- [TASK OBJECTIVE]
Every line below that has the string "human" needs to be copied.

- [INPUT DATA]
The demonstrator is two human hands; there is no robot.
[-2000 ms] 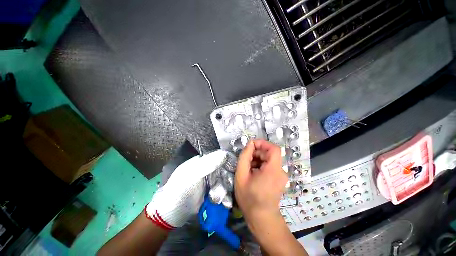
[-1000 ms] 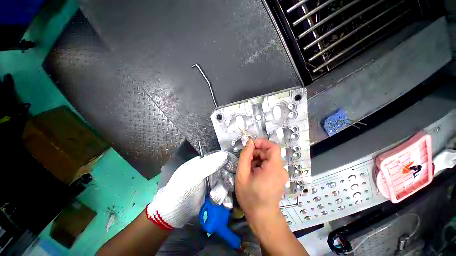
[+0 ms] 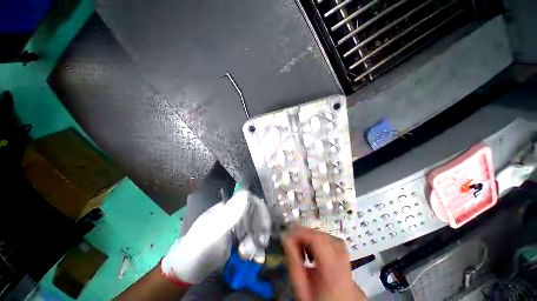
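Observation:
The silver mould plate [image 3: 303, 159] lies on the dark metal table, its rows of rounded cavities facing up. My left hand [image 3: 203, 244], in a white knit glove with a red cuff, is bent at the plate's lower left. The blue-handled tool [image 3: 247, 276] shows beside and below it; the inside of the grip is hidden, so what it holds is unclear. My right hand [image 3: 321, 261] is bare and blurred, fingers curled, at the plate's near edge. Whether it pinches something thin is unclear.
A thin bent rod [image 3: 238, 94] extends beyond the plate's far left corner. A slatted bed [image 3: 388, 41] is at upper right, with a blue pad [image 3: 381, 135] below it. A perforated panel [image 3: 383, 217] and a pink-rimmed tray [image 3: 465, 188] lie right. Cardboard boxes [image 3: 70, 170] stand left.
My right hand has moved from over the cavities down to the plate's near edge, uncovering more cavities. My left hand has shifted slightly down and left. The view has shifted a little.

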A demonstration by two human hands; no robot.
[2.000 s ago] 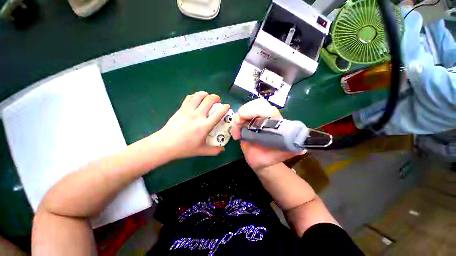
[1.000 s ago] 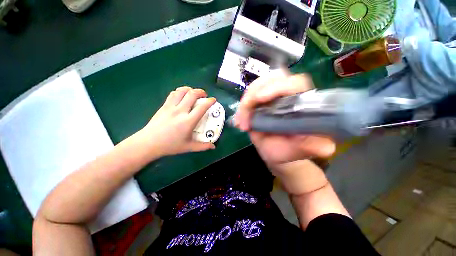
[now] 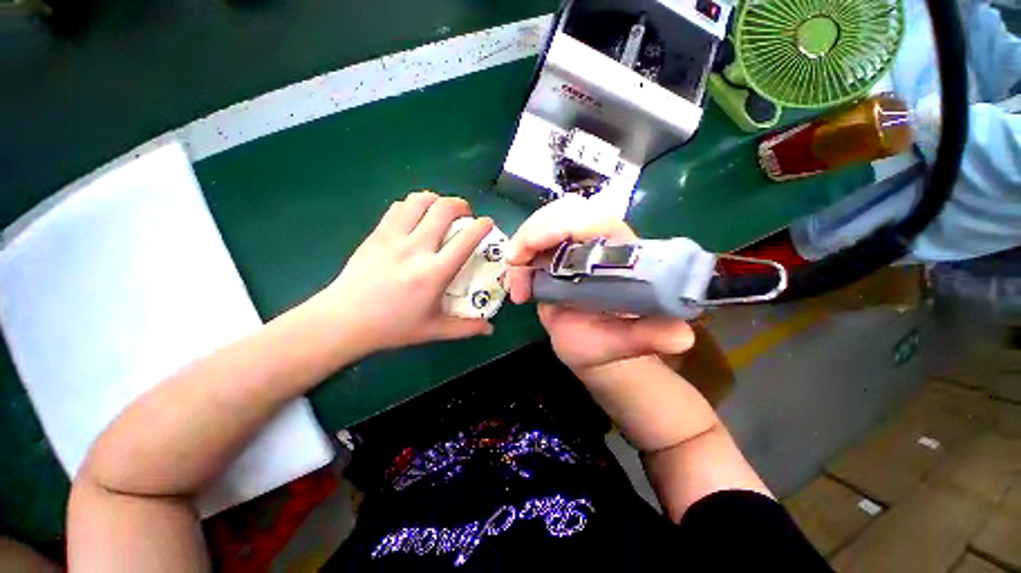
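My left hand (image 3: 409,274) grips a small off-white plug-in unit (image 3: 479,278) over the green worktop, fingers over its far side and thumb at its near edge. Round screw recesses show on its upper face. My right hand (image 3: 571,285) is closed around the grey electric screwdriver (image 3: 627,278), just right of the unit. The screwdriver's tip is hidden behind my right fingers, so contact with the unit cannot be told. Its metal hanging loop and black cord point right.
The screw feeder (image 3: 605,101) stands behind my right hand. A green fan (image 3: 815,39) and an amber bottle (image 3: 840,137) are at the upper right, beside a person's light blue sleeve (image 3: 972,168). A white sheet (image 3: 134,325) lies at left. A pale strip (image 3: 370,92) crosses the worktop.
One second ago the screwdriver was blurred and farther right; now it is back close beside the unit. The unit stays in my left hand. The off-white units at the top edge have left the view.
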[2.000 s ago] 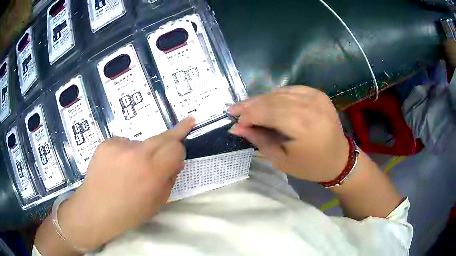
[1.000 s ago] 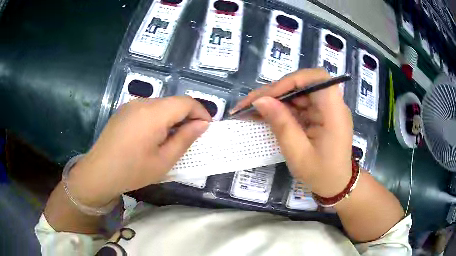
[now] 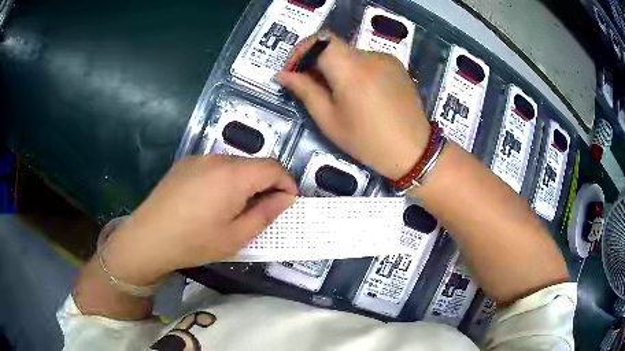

- [RESPONSE TO THIS EXERCISE]
The demonstrator is two human hands; there is no robot.
A demonstration by two human hands; no robot.

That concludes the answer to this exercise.